* YOUR TASK *
Reproduce the whole listing below without its pictures, exactly as written.

* RECORDED DATA *
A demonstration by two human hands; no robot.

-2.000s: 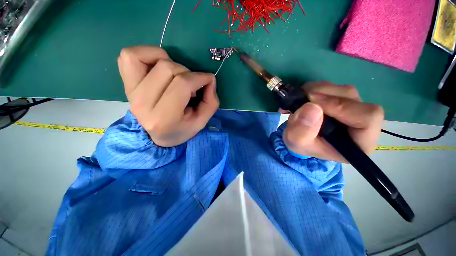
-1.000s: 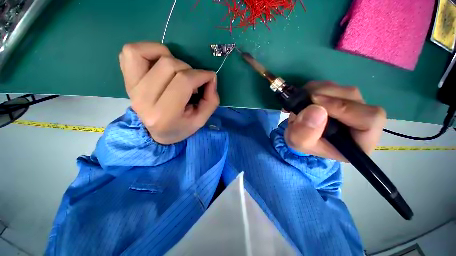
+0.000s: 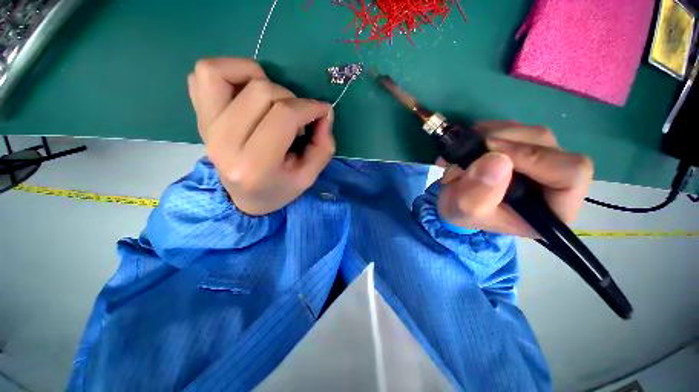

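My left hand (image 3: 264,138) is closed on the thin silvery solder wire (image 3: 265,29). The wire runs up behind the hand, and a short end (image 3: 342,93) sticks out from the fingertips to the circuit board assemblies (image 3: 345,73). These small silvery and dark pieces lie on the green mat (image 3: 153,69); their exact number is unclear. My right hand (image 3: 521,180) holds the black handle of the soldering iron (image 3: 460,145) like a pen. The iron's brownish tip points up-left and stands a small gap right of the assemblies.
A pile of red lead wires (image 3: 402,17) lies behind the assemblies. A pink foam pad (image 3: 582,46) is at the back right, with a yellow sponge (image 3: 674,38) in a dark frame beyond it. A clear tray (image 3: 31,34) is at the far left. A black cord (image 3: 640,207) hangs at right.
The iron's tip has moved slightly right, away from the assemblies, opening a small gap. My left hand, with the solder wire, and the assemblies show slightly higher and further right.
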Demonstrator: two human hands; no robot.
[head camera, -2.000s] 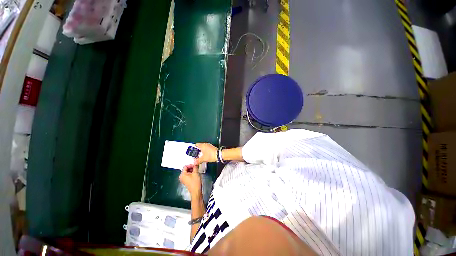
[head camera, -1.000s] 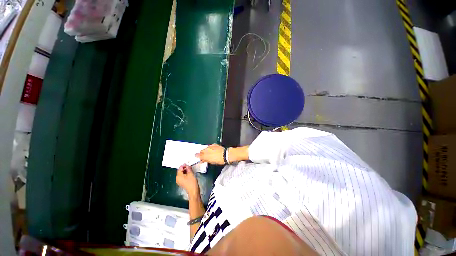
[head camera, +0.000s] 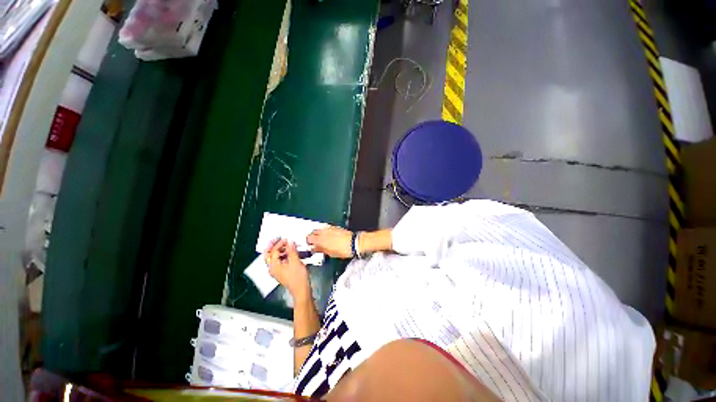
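Note:
A flat white stack of empty bags (head camera: 275, 227) lies on the green bench. A loose white bag (head camera: 262, 278) sticks out below and left of my left hand (head camera: 287, 263), whose fingers are pinched on it. A small dark smartwatch (head camera: 305, 254) shows edge-on between my hands, partly hidden by fingers. My right hand (head camera: 331, 242) holds it from the right; its strap is hard to make out. A white tray (head camera: 235, 316) with cloudy bagged watches and grey faces is at the bottom left.
The green bench (head camera: 318, 118) has thin loose strands on it. A round blue stool (head camera: 437, 161) stands right of the bench. A white box with pinkish contents (head camera: 166, 27) is at the top left. Cartons (head camera: 696, 259) line the right edge.
My left hand has moved up and left over the stack, and a loose bag now shows beside it. The watch face, visible earlier, is now mostly hidden. The view has shifted slightly.

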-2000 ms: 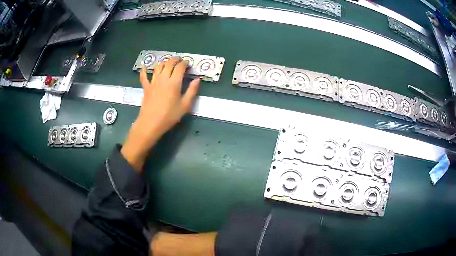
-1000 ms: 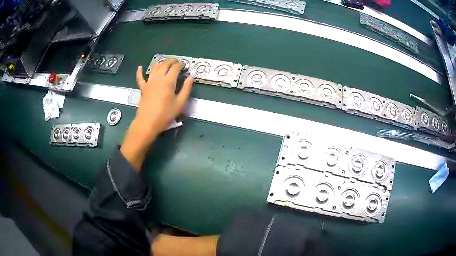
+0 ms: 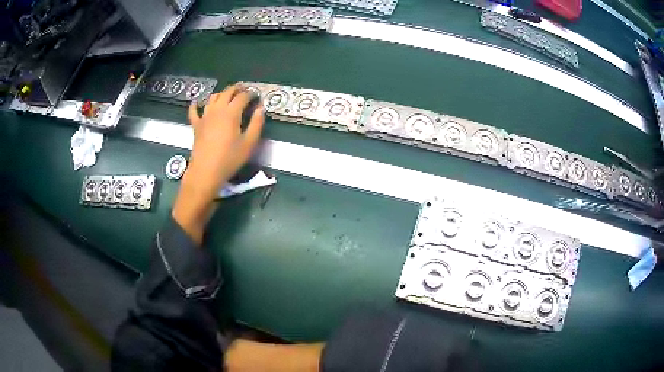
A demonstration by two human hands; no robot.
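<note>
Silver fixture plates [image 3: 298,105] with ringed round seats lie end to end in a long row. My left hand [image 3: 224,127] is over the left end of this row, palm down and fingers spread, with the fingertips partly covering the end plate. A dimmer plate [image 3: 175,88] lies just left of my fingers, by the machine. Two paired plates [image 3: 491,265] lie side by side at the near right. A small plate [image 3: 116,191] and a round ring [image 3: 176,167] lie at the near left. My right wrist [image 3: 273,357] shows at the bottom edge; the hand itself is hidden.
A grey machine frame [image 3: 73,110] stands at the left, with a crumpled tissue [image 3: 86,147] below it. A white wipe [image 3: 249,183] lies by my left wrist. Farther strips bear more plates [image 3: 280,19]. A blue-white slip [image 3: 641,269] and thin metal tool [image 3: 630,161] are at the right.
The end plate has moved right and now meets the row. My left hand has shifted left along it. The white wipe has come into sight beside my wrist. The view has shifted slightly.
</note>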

* THE COMPLETED TASK *
A demonstration by two human hands; no robot.

-2.000s: 
-1.000s: 
+0.000s: 

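My left hand (image 3: 264,138) is closed on the thin silvery solder wire (image 3: 265,29). The wire runs up behind the hand, and a short end (image 3: 342,93) sticks out from the fingertips to the circuit board assemblies (image 3: 345,73). These small silvery and dark pieces lie on the green mat (image 3: 153,69); their exact number is unclear. My right hand (image 3: 521,180) holds the black handle of the soldering iron (image 3: 460,145) like a pen. The iron's brownish tip points up-left and stands a small gap right of the assemblies.
A pile of red lead wires (image 3: 402,17) lies behind the assemblies. A pink foam pad (image 3: 582,46) is at the back right, with a yellow sponge (image 3: 674,38) in a dark frame beyond it. A clear tray (image 3: 31,34) is at the far left. A black cord (image 3: 640,207) hangs at right.
The iron's tip has moved slightly right, away from the assemblies, opening a small gap. My left hand, with the solder wire, and the assemblies show slightly higher and further right.
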Demonstrator: two human hands; no robot.
[head camera, -2.000s] 
[head camera, -1.000s] 
[head camera, +0.000s] 
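Note:
A flat white stack of empty bags (head camera: 275, 227) lies on the green bench. A loose white bag (head camera: 262, 278) sticks out below and left of my left hand (head camera: 287, 263), whose fingers are pinched on it. A small dark smartwatch (head camera: 305, 254) shows edge-on between my hands, partly hidden by fingers. My right hand (head camera: 331, 242) holds it from the right; its strap is hard to make out. A white tray (head camera: 235, 316) with cloudy bagged watches and grey faces is at the bottom left.
The green bench (head camera: 318, 118) has thin loose strands on it. A round blue stool (head camera: 437, 161) stands right of the bench. A white box with pinkish contents (head camera: 166, 27) is at the top left. Cartons (head camera: 696, 259) line the right edge.
My left hand has moved up and left over the stack, and a loose bag now shows beside it. The watch face, visible earlier, is now mostly hidden. The view has shifted slightly.
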
-2000 ms: 
-1000 ms: 
+0 ms: 
A demonstration by two human hands; no robot.
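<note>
Silver fixture plates [image 3: 298,105] with ringed round seats lie end to end in a long row. My left hand [image 3: 224,127] is over the left end of this row, palm down and fingers spread, with the fingertips partly covering the end plate. A dimmer plate [image 3: 175,88] lies just left of my fingers, by the machine. Two paired plates [image 3: 491,265] lie side by side at the near right. A small plate [image 3: 116,191] and a round ring [image 3: 176,167] lie at the near left. My right wrist [image 3: 273,357] shows at the bottom edge; the hand itself is hidden.
A grey machine frame [image 3: 73,110] stands at the left, with a crumpled tissue [image 3: 86,147] below it. A white wipe [image 3: 249,183] lies by my left wrist. Farther strips bear more plates [image 3: 280,19]. A blue-white slip [image 3: 641,269] and thin metal tool [image 3: 630,161] are at the right.
The end plate has moved right and now meets the row. My left hand has shifted left along it. The white wipe has come into sight beside my wrist. The view has shifted slightly.
</note>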

The answer given above is complete.